Question

In which of the pairs the precipitates are red and black coloured respectively and both are soluble in excess KI solution?

(A) $Hg{I_2},H{g_2}{I_2}$

(B) $Hg{I_2},Bi{I_3}$

(C) $C{u_2}{I_2},AgI$

(D) $Cd{I_2},Pb{I_2}$

Answer 1

In order to know which precipitate is in what colour we must know the characteristic of all the precipitates given. We should know what kind of reaction will take place when it reacts with the given KI solution.
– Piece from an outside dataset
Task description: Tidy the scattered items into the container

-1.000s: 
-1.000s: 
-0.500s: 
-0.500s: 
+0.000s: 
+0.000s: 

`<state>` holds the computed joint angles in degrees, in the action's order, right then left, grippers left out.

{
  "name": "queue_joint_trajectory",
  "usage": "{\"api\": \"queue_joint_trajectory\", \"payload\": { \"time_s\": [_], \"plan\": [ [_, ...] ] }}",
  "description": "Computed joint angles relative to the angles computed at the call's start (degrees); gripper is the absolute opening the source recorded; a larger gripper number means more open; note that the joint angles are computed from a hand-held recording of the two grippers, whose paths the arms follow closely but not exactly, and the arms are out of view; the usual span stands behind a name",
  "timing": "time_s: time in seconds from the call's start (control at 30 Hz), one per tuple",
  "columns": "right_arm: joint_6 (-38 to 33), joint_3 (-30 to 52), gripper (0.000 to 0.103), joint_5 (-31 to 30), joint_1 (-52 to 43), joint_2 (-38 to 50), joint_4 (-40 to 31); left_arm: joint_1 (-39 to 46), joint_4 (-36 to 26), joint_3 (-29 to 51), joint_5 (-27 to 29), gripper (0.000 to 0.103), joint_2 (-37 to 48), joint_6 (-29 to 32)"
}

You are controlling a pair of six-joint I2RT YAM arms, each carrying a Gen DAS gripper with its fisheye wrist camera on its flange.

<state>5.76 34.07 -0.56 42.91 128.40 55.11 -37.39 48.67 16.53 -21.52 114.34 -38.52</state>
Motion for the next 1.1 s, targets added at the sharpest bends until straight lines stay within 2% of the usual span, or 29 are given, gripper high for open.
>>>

Complete step by step answer:

$Hg{I_2}$ is a molecular formula of Mercury (II) Iodide or Mercury diiodide. $Hg{I_2}$ is the precipitate which is red in colour. When mercury (II) iodide is added to the excess of potassium iodide, it will form a complex ${K_2}[Hg{I_4}]$ . The formed complex is soluble in water. The reaction is given below:

$Hg{I_2} \downarrow + 2KI \to {K_2}[Hg{I_4}]$

Similarly, $Bi{I_3}$ is the molecular formula of an inorganic compound called Bismuth (III)iodide or Bismuth triiodide. $Bi{I_3}$ is the precipitate that is grey-black in colour. When Bismuth (III)iodide is added to an excess of KI, then it will form a complex ${K_2}[Bi{I_5}]$. The formed complex of bismuth is also soluble in water. The reaction is given below:

$Bi{I_3} \downarrow + 2KI \to {K_2}[Bi{I_5}]$

Therefore, the pair the precipitates are red and black coloured respectively and both are soluble in excess KI solution is $Hg{I_2}, Bi{I_3}$.

Hence, the correct answer is option (B) $Hg{I_2},Bi{I_3}$.

Additional information:

Uses of Mercury (II) iodide are given:

- In order to detect ammonia, $Hg{I_2}$ can be used.

- Used in manufacturing Blister ointment.

- Mercury (II) Iodide is used for preparing Nessler’s reagent.

- It is used in imaging devices.

Note: Mercury (II) iodide has various colours like red, yellow and orange. But red is the most stable one and the remaining two are meta-stable. This is because Mercury (II) iodide can be crystallized from various solvents and forms three polymorphs red, yellow and orange.